> _Your objective_:
Would you copy out each line of the records below that includes the word "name"?

[Collection entries]

──────────

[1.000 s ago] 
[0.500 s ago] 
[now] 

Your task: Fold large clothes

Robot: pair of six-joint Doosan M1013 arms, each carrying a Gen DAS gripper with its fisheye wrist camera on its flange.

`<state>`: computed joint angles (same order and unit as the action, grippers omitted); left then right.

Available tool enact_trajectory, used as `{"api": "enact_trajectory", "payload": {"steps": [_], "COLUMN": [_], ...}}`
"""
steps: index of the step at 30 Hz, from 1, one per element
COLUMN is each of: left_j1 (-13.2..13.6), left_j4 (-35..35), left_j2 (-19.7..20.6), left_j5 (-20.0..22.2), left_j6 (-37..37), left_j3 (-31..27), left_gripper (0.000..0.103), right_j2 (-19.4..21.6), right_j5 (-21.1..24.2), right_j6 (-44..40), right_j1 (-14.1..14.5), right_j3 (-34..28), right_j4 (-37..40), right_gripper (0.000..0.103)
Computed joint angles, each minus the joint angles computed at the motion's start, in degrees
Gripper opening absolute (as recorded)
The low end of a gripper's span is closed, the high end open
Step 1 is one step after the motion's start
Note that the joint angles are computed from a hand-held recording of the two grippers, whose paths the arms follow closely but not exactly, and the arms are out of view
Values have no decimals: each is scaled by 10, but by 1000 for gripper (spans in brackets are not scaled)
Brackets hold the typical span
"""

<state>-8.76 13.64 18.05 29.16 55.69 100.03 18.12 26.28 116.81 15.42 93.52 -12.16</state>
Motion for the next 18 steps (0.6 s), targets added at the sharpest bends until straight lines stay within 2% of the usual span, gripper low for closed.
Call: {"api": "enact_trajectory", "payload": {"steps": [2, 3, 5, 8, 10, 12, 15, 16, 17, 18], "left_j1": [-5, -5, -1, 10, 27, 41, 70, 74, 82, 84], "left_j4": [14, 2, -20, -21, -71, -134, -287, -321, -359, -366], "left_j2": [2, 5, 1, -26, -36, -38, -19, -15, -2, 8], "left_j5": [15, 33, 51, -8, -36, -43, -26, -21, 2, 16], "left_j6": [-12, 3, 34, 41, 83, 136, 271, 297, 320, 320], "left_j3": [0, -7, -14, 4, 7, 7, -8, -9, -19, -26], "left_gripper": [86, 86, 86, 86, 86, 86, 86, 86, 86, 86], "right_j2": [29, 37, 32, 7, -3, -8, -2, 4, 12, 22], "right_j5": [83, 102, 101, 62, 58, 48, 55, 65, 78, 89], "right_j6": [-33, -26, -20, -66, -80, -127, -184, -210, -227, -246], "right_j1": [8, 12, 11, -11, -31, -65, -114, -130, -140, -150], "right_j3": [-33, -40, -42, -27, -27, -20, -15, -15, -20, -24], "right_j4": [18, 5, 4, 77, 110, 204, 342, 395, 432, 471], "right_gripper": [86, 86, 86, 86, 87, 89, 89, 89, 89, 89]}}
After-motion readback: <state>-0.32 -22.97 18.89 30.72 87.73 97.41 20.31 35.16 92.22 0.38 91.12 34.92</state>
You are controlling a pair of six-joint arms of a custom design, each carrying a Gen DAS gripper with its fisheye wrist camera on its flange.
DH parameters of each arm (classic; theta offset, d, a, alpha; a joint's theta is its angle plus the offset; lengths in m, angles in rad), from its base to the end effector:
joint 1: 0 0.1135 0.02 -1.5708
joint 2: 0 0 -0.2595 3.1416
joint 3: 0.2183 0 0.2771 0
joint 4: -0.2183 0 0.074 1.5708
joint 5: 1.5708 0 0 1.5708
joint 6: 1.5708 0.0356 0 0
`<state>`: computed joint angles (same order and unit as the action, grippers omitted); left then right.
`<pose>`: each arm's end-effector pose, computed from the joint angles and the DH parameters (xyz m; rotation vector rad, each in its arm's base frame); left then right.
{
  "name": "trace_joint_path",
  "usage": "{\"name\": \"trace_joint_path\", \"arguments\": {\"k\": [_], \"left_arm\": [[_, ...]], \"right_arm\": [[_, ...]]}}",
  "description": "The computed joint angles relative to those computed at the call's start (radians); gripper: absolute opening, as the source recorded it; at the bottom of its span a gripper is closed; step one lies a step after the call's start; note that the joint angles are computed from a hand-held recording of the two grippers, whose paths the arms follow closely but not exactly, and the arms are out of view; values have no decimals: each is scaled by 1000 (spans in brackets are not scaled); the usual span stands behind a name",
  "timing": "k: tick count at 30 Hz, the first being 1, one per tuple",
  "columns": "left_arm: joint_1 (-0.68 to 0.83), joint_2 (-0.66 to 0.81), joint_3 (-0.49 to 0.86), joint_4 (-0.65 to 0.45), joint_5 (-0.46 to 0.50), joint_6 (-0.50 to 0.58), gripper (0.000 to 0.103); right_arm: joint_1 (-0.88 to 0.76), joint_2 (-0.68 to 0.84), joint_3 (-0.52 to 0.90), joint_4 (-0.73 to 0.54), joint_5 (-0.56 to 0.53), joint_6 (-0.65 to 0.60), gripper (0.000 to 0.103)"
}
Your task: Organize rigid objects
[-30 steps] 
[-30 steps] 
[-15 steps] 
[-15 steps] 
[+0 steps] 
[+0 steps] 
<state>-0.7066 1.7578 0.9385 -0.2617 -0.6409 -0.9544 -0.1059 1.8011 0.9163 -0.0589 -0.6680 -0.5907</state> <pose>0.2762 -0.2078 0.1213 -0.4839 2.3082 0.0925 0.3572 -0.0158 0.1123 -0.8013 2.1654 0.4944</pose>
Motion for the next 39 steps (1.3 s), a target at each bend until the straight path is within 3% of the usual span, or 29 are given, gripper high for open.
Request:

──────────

> _Answer_:
  "name": "trace_joint_path",
  "usage": "{\"name\": \"trace_joint_path\", \"arguments\": {\"k\": [_], \"left_arm\": [[_, ...]], \"right_arm\": [[_, ...]]}}",
  "description": "The computed joint angles relative to those computed at the call's start (radians); gripper: absolute opening, as the source recorded it; at the bottom of its span a gripper is closed; step one lies a step after the call's start; note that the joint angles are computed from a hand-held recording of the two grippers, whose paths the arms follow closely but not exactly, and the arms are out of view; values have no decimals: each is scaled by 1000 (spans in brackets are not scaled); the usual span stands behind a name",

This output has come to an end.